* **Aim of the exercise**:
Write down exactly the lines of the records below, beginning with the first and ending with the line that includes "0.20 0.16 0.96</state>".

★ ★ ★ ★

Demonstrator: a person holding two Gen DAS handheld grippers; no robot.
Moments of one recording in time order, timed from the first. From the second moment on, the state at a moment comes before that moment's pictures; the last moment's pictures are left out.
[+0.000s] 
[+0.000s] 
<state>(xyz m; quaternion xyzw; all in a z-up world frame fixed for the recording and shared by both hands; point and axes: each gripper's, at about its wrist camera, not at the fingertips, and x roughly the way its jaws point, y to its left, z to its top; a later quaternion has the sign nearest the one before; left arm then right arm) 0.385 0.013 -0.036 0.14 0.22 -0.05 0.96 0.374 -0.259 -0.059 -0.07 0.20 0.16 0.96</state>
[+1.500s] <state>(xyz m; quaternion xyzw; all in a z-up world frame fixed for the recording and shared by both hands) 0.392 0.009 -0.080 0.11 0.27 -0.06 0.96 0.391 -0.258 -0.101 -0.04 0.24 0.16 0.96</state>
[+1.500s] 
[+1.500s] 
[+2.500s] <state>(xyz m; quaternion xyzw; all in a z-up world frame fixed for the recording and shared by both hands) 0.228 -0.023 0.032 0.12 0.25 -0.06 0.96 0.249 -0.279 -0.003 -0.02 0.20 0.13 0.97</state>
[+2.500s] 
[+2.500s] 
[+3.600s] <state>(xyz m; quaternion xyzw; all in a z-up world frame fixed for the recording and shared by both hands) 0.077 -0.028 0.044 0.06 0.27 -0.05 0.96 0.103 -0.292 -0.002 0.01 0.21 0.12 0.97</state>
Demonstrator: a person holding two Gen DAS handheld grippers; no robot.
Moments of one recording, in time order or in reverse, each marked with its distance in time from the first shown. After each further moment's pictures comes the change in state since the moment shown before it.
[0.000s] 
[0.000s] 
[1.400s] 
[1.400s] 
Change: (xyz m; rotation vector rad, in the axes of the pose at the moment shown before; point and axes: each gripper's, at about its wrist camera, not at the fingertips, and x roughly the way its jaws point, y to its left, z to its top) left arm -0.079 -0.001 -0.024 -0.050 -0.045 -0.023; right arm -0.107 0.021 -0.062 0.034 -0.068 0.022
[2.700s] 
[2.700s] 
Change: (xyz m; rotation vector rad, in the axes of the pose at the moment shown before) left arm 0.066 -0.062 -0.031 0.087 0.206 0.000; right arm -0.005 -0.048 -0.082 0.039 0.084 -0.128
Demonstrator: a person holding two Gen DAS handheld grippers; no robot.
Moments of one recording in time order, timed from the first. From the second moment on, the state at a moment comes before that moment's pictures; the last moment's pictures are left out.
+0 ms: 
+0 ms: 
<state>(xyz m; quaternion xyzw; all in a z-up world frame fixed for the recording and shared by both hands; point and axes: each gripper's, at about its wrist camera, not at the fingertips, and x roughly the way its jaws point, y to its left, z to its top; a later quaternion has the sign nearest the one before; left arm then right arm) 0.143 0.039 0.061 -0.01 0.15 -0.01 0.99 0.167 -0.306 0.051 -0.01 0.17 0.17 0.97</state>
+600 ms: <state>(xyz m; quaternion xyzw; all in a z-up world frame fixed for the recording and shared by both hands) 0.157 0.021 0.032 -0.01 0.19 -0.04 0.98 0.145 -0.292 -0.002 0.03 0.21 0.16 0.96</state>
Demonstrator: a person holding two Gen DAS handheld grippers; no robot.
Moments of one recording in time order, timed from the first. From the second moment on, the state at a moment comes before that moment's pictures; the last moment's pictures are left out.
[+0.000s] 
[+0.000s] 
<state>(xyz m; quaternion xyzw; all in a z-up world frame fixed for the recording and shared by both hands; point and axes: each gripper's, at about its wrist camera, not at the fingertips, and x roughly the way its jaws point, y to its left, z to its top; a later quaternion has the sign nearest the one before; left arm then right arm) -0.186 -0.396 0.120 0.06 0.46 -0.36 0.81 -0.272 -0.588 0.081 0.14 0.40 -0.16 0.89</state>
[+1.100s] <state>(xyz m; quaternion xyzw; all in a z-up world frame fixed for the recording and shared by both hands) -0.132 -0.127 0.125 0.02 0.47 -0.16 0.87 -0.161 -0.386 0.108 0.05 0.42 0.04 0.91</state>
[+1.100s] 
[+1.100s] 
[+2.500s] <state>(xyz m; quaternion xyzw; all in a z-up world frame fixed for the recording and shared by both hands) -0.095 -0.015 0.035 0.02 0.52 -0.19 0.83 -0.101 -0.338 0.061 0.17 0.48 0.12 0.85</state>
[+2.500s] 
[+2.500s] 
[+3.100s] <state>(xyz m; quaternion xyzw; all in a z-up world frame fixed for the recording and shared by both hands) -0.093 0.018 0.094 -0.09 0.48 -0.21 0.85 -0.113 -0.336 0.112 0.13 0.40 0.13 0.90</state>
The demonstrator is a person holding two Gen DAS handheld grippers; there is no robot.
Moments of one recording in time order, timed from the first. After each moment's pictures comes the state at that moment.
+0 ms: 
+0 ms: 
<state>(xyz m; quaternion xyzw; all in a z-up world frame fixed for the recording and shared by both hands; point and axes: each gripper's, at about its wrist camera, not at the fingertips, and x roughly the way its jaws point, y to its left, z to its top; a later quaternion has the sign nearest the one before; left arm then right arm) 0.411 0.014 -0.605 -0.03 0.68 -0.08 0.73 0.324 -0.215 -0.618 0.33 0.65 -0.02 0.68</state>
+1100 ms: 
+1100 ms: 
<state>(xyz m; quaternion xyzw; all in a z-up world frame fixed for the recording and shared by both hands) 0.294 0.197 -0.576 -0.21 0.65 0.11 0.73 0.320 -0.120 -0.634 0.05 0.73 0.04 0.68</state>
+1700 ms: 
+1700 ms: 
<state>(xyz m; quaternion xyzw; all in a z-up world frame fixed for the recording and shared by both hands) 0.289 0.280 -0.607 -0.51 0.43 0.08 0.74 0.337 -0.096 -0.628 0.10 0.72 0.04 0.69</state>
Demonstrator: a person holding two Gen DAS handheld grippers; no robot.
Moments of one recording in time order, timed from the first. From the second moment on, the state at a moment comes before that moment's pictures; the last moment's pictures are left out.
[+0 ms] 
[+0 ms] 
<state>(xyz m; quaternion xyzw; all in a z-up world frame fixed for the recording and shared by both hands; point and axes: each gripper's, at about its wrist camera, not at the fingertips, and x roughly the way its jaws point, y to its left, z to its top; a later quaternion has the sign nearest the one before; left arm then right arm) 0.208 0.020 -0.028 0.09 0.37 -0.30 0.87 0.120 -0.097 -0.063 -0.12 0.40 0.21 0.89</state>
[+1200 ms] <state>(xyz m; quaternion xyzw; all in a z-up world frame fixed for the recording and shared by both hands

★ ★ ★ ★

* **Result for this exercise**:
Demonstrator: a person holding two Gen DAS handheld grippers; no robot.
Moments of one recording in time order, timed from the first. From the second moment on, the state at a moment comes before that moment's pictures; the last moment's pictures are left out.
[+0.000s] 
[+0.000s] 
<state>(xyz m; quaternion xyzw; all in a z-up world frame fixed for the recording and shared by both hands; point and axes: each gripper's, at about its wrist camera, not at the fingertips, and x roughly the way its jaws point, y to its left, z to its top; a later quaternion has the sign nearest the one before; left arm then right arm) 0.385 0.013 -0.036 0.14 0.22 -0.05 0.96 0.374 -0.259 -0.059 -0.07 0.20 0.16 0.96</state>

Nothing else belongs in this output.